» **THE TASK**
Write out the listing below word for word.

» **ENTRIES SHOWN**

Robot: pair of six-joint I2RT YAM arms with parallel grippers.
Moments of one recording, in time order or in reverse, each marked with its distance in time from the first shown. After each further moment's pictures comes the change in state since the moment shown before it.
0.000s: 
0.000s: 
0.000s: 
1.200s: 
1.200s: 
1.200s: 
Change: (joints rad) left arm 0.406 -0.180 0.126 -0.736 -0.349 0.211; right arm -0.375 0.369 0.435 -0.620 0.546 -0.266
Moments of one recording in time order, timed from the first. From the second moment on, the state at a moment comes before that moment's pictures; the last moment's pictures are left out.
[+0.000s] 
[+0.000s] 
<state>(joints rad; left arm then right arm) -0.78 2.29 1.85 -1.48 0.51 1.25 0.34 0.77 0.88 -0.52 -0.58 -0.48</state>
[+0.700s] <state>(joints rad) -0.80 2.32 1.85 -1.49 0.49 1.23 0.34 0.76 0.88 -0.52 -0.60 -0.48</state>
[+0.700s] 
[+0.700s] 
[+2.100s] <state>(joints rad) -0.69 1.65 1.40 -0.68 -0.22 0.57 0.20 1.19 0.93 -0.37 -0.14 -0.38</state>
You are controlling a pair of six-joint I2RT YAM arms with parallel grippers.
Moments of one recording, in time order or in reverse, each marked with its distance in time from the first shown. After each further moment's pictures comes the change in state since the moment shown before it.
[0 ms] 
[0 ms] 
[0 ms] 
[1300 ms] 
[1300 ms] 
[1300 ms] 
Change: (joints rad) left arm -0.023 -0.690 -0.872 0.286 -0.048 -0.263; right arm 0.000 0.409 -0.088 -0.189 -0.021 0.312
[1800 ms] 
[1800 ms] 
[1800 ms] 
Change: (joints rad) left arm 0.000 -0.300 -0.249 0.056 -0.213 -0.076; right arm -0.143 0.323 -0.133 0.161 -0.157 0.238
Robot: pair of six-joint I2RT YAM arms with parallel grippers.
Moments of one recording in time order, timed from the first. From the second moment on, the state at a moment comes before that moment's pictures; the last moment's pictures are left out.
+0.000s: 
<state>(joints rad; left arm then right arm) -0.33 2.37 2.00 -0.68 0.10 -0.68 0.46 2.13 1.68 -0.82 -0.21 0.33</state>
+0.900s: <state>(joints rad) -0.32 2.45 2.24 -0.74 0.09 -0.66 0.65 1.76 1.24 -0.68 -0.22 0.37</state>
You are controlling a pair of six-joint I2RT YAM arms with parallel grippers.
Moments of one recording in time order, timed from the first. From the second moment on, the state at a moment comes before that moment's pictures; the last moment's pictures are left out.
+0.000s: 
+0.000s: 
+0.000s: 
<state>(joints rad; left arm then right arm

» **WRITTEN RESPONSE**
Robot: pair of six-joint I2RT YAM arms with parallel grippers.
Moments of one recording, in time order or in reverse, each marked with its distance in time from the first shown. After each further moment's pictures comes the change in state since the moment shown before it.
0.000s: 
0.000s: 
0.000s: 
1.200s: 
1.200s: 
1.200s: 
Change: (joints rad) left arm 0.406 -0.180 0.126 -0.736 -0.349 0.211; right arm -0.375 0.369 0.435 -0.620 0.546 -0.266
Moments of one recording in time order, timed from the first. From the second moment on, the state at a moment comes before that moment's pictures; the last moment's pictures are left out.
[+0.000s] 
[+0.000s] 
<state>(joints rad; left arm then right arm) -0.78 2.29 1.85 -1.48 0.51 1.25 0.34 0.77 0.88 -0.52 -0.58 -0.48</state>
[+0.700s] <state>(joints rad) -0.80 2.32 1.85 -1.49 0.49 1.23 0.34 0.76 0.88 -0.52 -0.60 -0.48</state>
[+0.700s] 
[+0.700s] 
[+2.100s] <state>(joints rad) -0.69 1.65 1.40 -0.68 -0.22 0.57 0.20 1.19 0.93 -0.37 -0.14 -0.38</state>
You are controlling a pair of six-joint I2RT YAM arms with parallel grippers.
Moments of one recording, in time order or in reverse, each marked with its distance in time from the first shown. After each further moment's pictures comes the change in state since the moment shown before it.
[0 ms] 
[0 ms] 
[0 ms] 
[1300 ms] 
[1300 ms] 
[1300 ms] 
Change: (joints rad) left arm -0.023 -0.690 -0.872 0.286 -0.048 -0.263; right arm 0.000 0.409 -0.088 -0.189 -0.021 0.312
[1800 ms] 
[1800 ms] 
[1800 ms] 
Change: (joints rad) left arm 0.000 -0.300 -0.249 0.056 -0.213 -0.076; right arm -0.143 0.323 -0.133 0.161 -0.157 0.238
Robot: pair of six-joint I2RT YAM arms with parallel grippers.
Moments of one recording in time order, timed from the first. From the second moment on, the state at a moment comes before that moment's pictures; the last moment's pictures are left out.
+0.000s: 
<state>(joints rad; left arm then right arm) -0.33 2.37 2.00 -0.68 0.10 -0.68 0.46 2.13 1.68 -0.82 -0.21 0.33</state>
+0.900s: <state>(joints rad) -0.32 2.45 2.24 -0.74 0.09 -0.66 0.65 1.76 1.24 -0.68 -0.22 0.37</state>
You are controlling a pair of six-joint I2RT YAM arms with parallel grippers.
Moments of one recording in time order, timed from the first. From the second moment on, the state at a moment comes before that moment's pictures; the last moment's pictures are left out.
+0.000s: 
+0.000s: 
+0.000s: 
<state>(joints rad; left arm then right arm

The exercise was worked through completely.